▸ Description of the task: Keeping each word and mark in place, write out the full listing once more.

▸ Data block:
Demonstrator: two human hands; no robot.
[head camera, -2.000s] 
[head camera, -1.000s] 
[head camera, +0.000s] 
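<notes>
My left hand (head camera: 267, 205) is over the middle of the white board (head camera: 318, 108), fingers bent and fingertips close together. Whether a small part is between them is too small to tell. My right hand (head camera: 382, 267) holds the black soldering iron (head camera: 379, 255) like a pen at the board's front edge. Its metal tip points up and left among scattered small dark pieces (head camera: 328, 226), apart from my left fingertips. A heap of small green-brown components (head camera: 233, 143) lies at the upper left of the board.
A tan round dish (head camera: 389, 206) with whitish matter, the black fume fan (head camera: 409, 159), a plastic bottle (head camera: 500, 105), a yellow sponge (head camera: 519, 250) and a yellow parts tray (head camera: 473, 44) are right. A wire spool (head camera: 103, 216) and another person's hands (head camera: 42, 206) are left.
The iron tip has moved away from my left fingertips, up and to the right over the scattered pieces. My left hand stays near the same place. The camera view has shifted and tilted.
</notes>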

▸ Answer to this problem:
Demonstrator: two human hands; no robot.
[head camera, -2.000s] 
[head camera, -1.000s] 
[head camera, +0.000s] 
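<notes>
My left hand (head camera: 267, 205) is over the middle of the white board (head camera: 318, 108), fingers bent and fingertips close together. Whether a small part is between them is too small to tell. My right hand (head camera: 382, 267) holds the black soldering iron (head camera: 379, 255) like a pen at the board's front edge. Its metal tip points up and left among scattered small dark pieces (head camera: 328, 226), apart from my left fingertips. A heap of small green-brown components (head camera: 233, 143) lies at the upper left of the board.
A tan round dish (head camera: 389, 206) with whitish matter, the black fume fan (head camera: 409, 159), a plastic bottle (head camera: 500, 105), a yellow sponge (head camera: 519, 250) and a yellow parts tray (head camera: 473, 44) are right. A wire spool (head camera: 103, 216) and another person's hands (head camera: 42, 206) are left.
The iron tip has moved away from my left fingertips, up and to the right over the scattered pieces. My left hand stays near the same place. The camera view has shifted and tilted.
</notes>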

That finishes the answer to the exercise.